You can configure additional Java options that should be applied by the worker when spawning an executor for the application. Use either the spark.executor.extraJavaOptions property, described in "Spark 1.1.0 Available Properties". For example: spark.executor.extraJavaOptions -XX:+PrintGCDetails -Dkey=value -Dnumbers="one two three"

Management of cores

You can manage the number of cores by configuring these options.

Spark Worker cores
The SPARK_WORKER_CORES option configures the number of cores offered by Spark Worker for use by executors. A single executor can borrow more than one core from the worker. The number of cores used by the executor relates to the number of parallel tasks the executor might perform. The number of cores offered by the cluster is the sum of cores offered by all the workers in the cluster.
Application cores
In the Spark configuration object of your application, you configure the number of application cores that the application requests from the cluster using either the spark.cores.max configuration property or the --total-executor-cores <cores> argument to the dse spark command.

The DEFAULT_PER_APP_CORES provides the default value if your application does not configure the application cores.
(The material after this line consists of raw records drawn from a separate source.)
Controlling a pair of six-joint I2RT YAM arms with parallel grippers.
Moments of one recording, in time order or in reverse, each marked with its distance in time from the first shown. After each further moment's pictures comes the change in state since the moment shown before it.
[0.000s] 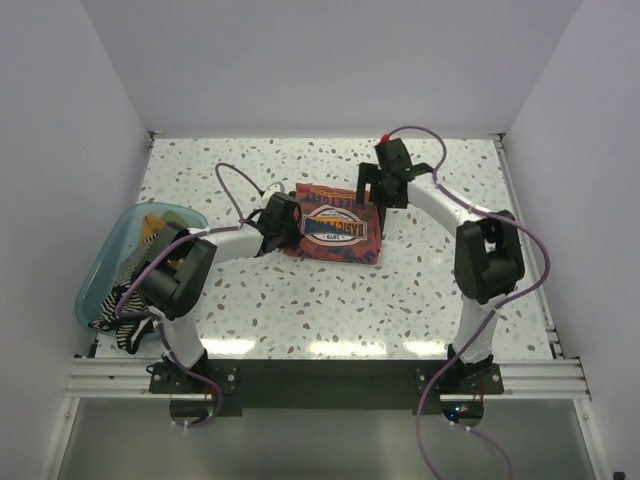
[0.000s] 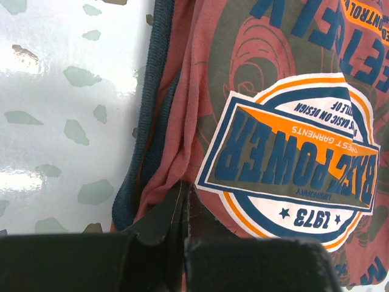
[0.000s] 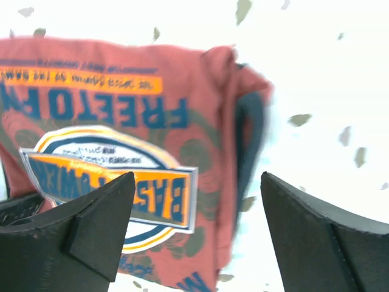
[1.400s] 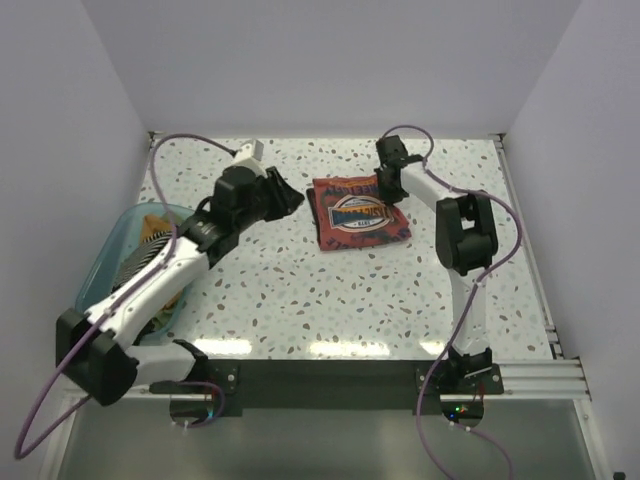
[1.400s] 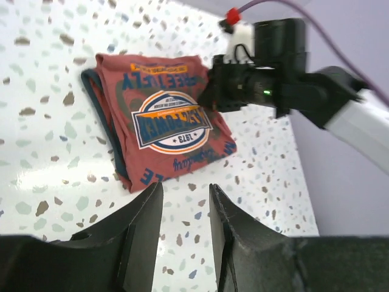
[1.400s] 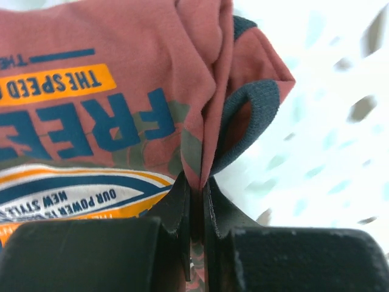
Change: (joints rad) left arm -0.010 -0.525 0.089 -0.212 0.142 0.092; right arm -0.087 0.278 0.225 -0.076 0.110 -0.262
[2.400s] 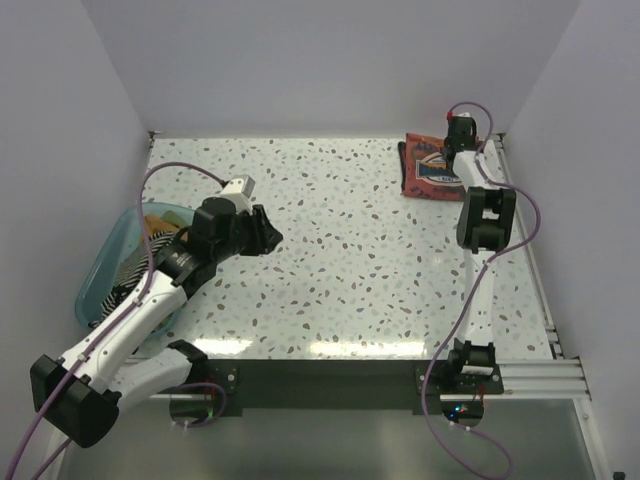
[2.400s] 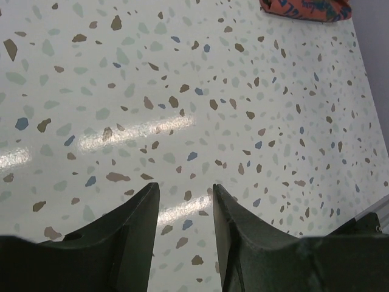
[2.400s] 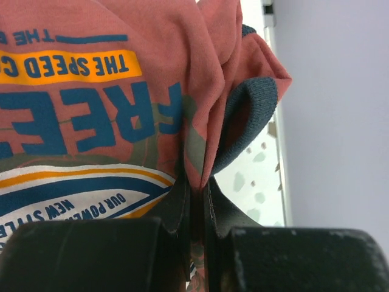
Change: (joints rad) left arm 0.038 -0.307 -0.188 -0.202 0.066 0.209; right arm -0.367 0.381 0.500 0.208 0.334 -0.472
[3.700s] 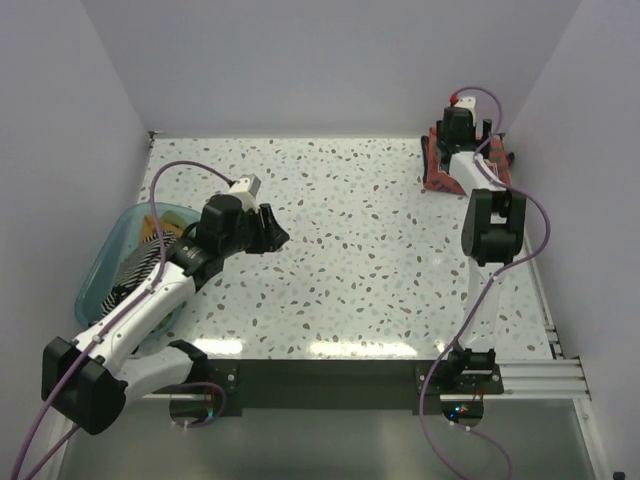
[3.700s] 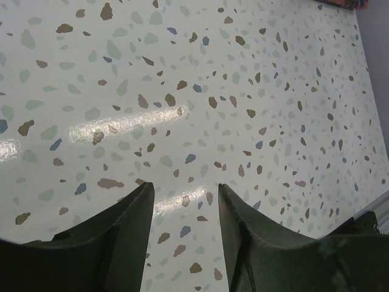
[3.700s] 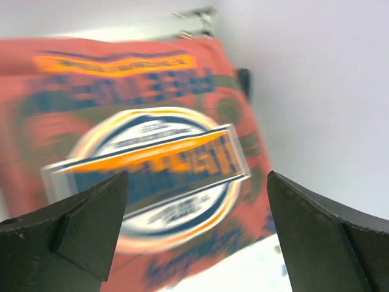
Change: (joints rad) left arm 0.019 0.097 -0.034 0.084 0.060 -0.005; right arm 0.037 -0.259 -0.313 0.288 0.097 0.120
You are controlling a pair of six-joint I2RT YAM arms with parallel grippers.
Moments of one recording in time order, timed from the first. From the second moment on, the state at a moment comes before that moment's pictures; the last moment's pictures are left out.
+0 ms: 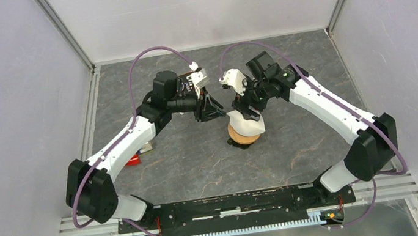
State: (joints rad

If the cluster does not offer a sufficient number of cores, the application fails to run. If you do not configure the number of cores in your application and the DEFAULT_PER_APP_CORES is also unset, the application will fail if there is not at least a single core available in the cluster.

Refer to Spark documentation for a detailed description about memory and core allocation.

DataStax Enterprise can control the memory and cores offered by particular Spark Workers in semi-automatic fashion. The initial_spark_worker_resources parameter in dse.yaml file specifies the fraction of system resources available to the Spark Worker. The available resources are calculated in the following way:

Spark worker memory = initial_spark_worker_resources * (total system memory - memory assigned to Cassandra)
Spark worker cores = initial_spark_worker_resources * total system cores

The lowest values you can assign to Spark worker memory and cores are 64Mb and 1 core, respectively. If the results are lower, no exception is thrown and the values are automatically limited. The range of the initial_spark_worker_resources value is 0.01 to 1. If the range is not specified, the default value 0.7 is used.

This mechanism is used by default to set the Spark worker memory and cores. To override the default, uncomment and edit one or both SPARK_WORKER_MEMORY and SPARK_WORKER_CORES options in the spark-env.sh file.